■ Task to carry out
Print the listing below once more, unchanged.

═══ Information given

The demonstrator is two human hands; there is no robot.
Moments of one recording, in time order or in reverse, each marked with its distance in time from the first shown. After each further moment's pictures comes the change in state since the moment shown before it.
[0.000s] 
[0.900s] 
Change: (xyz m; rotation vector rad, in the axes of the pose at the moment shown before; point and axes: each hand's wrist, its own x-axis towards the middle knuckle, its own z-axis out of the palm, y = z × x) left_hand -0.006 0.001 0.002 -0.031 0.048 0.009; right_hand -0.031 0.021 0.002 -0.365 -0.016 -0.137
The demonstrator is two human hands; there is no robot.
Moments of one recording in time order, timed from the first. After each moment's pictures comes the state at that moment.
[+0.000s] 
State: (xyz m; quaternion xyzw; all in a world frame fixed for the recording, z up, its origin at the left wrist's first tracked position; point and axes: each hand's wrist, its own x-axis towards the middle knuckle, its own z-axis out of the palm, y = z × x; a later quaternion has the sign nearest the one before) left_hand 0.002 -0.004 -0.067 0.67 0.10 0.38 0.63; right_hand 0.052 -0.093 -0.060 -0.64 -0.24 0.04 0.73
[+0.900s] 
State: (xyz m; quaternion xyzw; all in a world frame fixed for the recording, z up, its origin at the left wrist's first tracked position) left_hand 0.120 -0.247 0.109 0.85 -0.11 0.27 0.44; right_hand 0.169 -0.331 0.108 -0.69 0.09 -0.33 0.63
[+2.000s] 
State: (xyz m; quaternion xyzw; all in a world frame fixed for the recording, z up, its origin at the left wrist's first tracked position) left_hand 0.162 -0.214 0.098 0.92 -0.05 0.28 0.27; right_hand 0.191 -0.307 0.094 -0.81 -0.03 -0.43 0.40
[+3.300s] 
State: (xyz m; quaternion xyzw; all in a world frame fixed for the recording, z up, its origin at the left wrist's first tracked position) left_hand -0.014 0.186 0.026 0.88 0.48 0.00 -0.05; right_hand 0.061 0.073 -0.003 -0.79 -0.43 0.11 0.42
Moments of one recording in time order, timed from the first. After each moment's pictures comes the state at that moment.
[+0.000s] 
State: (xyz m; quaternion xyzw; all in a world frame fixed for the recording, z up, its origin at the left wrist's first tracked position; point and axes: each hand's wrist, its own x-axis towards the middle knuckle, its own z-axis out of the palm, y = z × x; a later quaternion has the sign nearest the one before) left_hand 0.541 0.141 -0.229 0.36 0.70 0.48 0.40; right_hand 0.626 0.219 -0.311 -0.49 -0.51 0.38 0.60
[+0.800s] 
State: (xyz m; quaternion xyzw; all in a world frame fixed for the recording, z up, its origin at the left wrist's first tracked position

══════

■ Solution to this problem
The demonstrator is two human hands; there is no robot.
Moments of one recording, in time order or in reverse, each marked with its distance in time from the first shown. After each further moment's pictures comes the change in state since the moment shown before it.
[0.000s] 
[0.900s] 
Change: (xyz m; rotation vector rad, in the axes of the pose at the moment shown before; point and axes: each hand's wrist, its own x-axis towards the middle knuckle, its own z-axis out of the palm, y = z × x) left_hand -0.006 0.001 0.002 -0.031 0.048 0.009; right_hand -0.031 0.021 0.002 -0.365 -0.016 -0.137
The demonstrator is two human hands; there is no robot.
Moments of one recording in time order, timed from the first. After each moment's pictures comes the state at that moment.
[+0.000s] 
State: (xyz m; quaternion xyzw; all in a world frame fixed for the recording, z up, its origin at the left wrist's first tracked position; point and axes: each hand's wrist, its own x-axis towards the middle knuckle, its own z-axis out of the palm, y = z × x; a later quaternion has the sign nearest the one before) left_hand 0.002 -0.004 -0.067 0.67 0.10 0.38 0.63; right_hand 0.052 -0.093 -0.060 -0.64 -0.24 0.04 0.73
[+0.900s] 
State: (xyz m; quaternion xyzw; all in a world frame fixed for the recording, z up, its origin at the left wrist's first tracked position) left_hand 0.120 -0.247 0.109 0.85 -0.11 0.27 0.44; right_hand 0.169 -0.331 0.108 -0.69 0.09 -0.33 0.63
[+2.000s] 
State: (xyz m; quaternion xyzw; all in a world frame fixed for the recording, z up, its origin at the left wrist's first tracked position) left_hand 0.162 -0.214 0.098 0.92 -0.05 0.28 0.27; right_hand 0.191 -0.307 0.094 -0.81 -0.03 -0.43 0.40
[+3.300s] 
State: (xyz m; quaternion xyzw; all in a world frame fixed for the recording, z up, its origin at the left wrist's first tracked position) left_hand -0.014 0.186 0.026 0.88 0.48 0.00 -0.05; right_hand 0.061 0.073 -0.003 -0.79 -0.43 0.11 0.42
Moments of one recording in time order, timed from the first. After each moment's pictures comes the state at that moment.
[+0.000s] 
State: (xyz m; quaternion xyzw; all in a world frame fixed for the recording, z up, its origin at the left wrist's first tracked position; point and axes: each hand's wrist, its own x-axis towards the middle knuckle, its own z-axis out of the palm, y = z × x; a later quaternion has the sign nearest the one before) left_hand 0.541 0.141 -0.229 0.36 0.70 0.48 0.40; right_hand 0.626 0.219 -0.311 -0.49 -0.51 0.38 0.60
[+0.800s] 
State: (xyz m; quaternion xyzw; all in a world frame fixed for the recording, z up, its origin at the left wrist's first tracked position

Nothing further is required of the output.